I’m only able to answer questions about the unmodified upstream Klipper code. I can’t help once modifications to that code are made.

As you’ve described, Klipper homes by configuring the endstop and trsync to halt the stepper on a trigger, it then sends a series of stepper movements, then on a trigger event it’ll reset its internal state (stop sending new steps, calculate where the toolhead triggered and where the toolhead stopped) and then reset the stepper motor mcu state.

Cheers,
-Kevin

This is Klipper without modifications (except to print the messages being sent by the serial queue so I can see the communication).

It turned out that the reason for the issue was an incorrect stepper position value returned by the stepper_get_position command.

Now, it is trying to home but in some of the attempts, Klipper errors out because the trsync_state response returns a clock value that is past home_end_clock, despite Klipper extending the expire timeout with trsync_set_timeout:

(This is the command/response dump from the “MCU” side)
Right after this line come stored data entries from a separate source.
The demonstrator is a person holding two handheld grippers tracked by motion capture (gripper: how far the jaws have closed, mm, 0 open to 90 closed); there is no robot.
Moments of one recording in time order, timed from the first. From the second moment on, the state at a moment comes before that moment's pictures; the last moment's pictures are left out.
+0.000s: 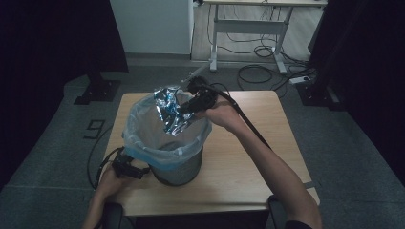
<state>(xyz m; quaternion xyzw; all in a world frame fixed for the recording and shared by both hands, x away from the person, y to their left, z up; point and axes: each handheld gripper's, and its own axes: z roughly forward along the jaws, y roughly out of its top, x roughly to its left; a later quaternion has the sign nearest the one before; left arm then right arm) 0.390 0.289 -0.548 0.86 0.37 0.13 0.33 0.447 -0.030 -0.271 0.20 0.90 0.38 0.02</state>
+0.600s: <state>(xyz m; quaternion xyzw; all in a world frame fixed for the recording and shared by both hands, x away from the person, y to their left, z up) 0.390 0.289 -0.548 0.86 0.37 0.13 0.33 0.443 -0.004 -0.296 0.18 0.93 0.33 0.05</state>
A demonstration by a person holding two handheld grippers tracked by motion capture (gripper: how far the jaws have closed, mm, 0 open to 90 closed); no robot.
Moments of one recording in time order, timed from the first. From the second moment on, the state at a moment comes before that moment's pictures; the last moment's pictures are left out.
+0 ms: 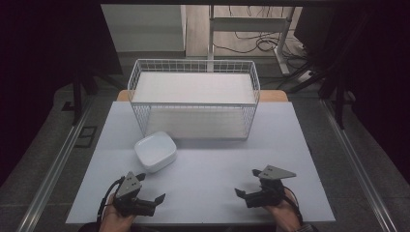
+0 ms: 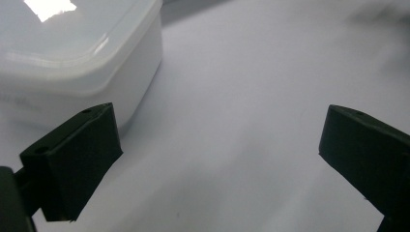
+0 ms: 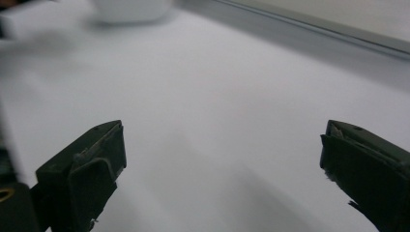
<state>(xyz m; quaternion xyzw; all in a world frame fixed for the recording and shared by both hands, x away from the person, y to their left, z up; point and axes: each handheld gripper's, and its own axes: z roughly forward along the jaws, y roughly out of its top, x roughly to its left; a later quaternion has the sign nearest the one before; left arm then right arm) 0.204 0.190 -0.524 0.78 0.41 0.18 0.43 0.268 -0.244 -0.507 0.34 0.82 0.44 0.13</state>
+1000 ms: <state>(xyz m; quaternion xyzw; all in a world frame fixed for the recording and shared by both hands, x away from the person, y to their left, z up) 0.219 0.226 -0.526 0.76 0.47 0.14 0.42 0.274 -0.243 -0.507 0.37 0.82 0.42 0.14</state>
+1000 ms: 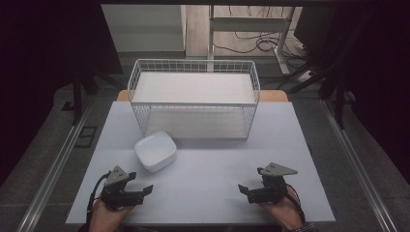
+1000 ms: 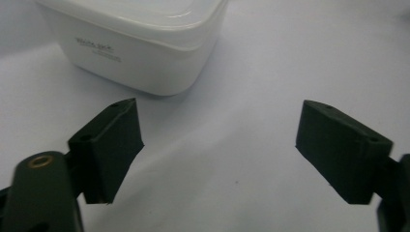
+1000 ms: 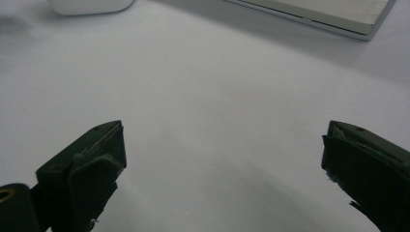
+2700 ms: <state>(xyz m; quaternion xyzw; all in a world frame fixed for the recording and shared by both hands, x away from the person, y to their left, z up) 0.340 0.233 -0.527 0.75 0.50 0.18 0.40 0.313 -0.214 -0.496 0.33 0.85 0.40 0.13</state>
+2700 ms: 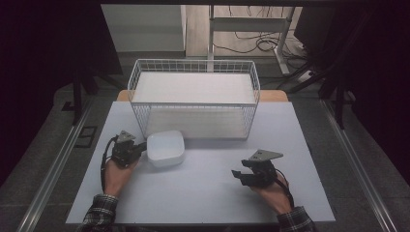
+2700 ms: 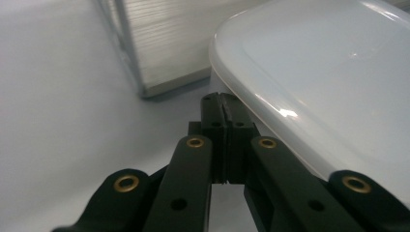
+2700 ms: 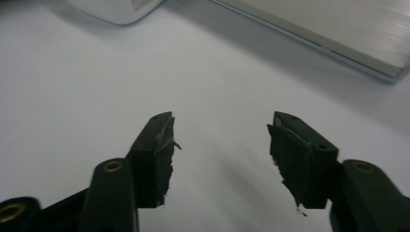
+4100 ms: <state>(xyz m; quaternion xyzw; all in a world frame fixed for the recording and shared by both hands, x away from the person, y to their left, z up) 0.371 0.142 -0.527 0.80 0.44 0.15 0.39 0.402 -0.136 -0.509 0.36 0.84 0.40 0.13</state>
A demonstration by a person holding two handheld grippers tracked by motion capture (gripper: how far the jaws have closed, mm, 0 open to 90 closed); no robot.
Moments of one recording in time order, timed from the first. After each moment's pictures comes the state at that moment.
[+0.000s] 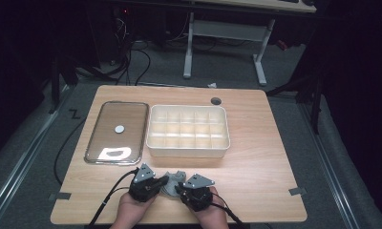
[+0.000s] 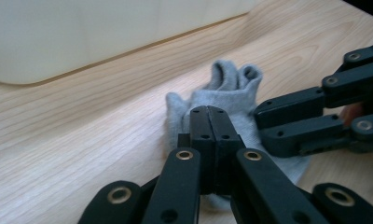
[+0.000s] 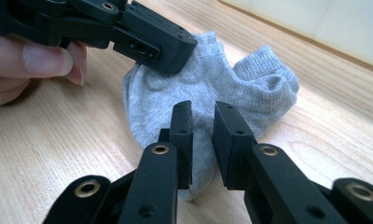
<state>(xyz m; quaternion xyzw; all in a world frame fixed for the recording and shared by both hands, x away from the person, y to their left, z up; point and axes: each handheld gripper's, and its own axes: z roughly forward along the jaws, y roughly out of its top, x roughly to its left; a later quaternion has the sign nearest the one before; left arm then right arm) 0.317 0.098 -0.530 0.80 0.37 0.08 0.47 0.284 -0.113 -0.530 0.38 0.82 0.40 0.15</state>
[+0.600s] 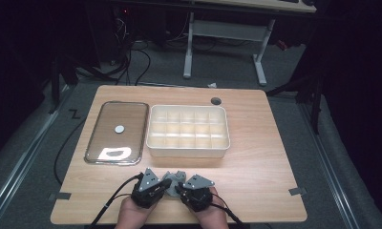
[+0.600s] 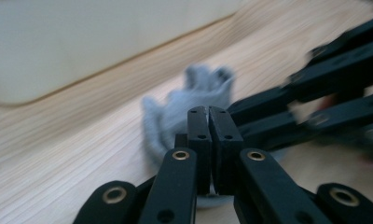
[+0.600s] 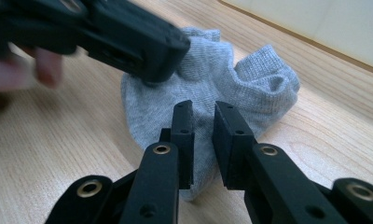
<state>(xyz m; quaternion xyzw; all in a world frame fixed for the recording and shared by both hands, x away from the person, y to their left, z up) 0.298 0.085 -0.525 0.82 0.34 0.14 0.44 0.283 -0.113 -0.531 0.38 0.82 0.40 0.16</state>
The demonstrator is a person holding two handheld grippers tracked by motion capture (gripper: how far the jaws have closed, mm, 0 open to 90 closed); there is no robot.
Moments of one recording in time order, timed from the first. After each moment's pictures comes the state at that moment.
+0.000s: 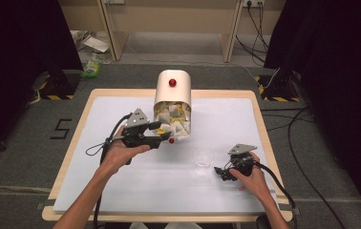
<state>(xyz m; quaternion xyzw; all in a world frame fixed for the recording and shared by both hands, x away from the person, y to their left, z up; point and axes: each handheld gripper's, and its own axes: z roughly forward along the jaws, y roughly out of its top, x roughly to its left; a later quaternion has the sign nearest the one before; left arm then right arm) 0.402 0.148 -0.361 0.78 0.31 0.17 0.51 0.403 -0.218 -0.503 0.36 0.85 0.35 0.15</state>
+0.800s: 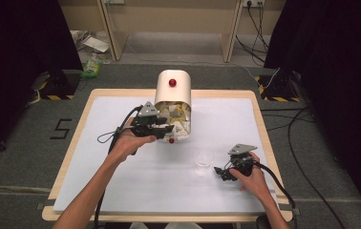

response[1111698199]: trsync_state oid=10 can_trigger=1 trigger_reason=0 clock=1111698199
request[1111749202]: trsync_set_timeout {'oid': 10, 'clock': 1114698199}
request[1111749202]: trsync_trigger {'oid': 10, 'reason': 3}
stepperZ[8] total step count for move: 4751, queued: 11474
response[1111761961]: trsync_state oid=10 can_trigger=0 trigger_reason=3 clock=1111761961
response[1111761961]: trsync_state oid=10 can_trigger=0 trigger_reason=3 clock=0
request[1111761961]: trsync_trigger {'oid': 10, 'reason': 2}
response[1111761961]: trsync_state oid=10 can_trigger=0 trigger_reason=3 clock=0
request[1111761961]: endstop_home {'oid': 9, 'clock': 0, 'sample_ticks': 0, 'sample_count': 0, 'rest_ticks': 0, 'pin_value': 0, 'trsync_oid': 0, 'trigger_reason': 0}
request[1111761961]: trsync_trigger {'oid': 10, 'reason': 2}
response[1111761961]: trsync_state oid=10 can_trigger=0 trigger_reason=3 clock=0

Now, I trying to understand how the home_end_clock is computed.